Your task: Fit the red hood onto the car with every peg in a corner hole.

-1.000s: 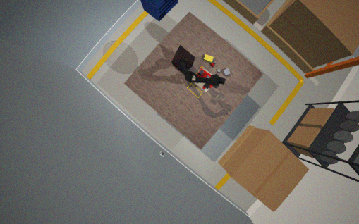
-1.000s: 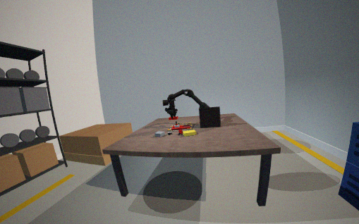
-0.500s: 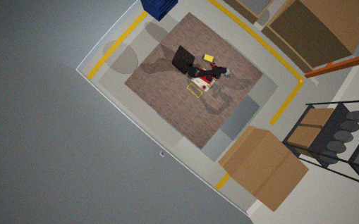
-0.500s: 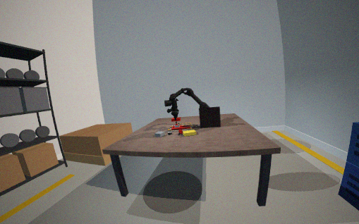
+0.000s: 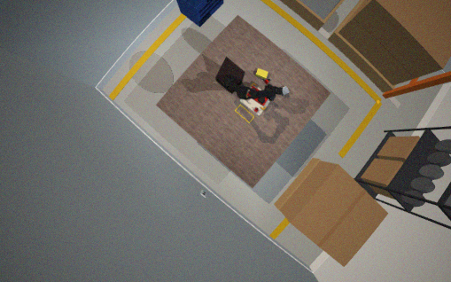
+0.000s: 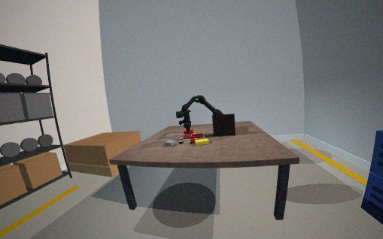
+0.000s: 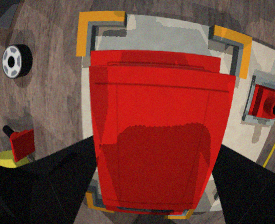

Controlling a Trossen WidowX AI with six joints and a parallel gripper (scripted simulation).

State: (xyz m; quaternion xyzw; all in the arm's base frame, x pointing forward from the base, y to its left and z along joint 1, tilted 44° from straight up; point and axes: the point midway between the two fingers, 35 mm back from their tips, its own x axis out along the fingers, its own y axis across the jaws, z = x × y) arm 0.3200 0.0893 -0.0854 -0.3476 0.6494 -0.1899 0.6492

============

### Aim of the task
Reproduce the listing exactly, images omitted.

### Worked solution
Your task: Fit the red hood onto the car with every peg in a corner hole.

-1.000s: 
-1.000s: 
-0.500s: 
-0.500s: 
+0.000s: 
+0.000s: 
+0.000s: 

Controlling a Trossen WidowX AI with six joints and a parallel gripper (scripted simulation).

State: (xyz m; quaternion xyzw; all in the arm's base frame, x pointing forward from the base, y to its left and z along joint 1, tilted 44° from straight up; point and axes: the point midway between the two fingers, 35 mm back from their tips, its own x axis out along the fingers, its own y axis across the jaws, z = x × y) arm 0.3200 0.0893 -0.0854 -0.3476 0.6494 -0.1899 0.6492

The exercise is complete.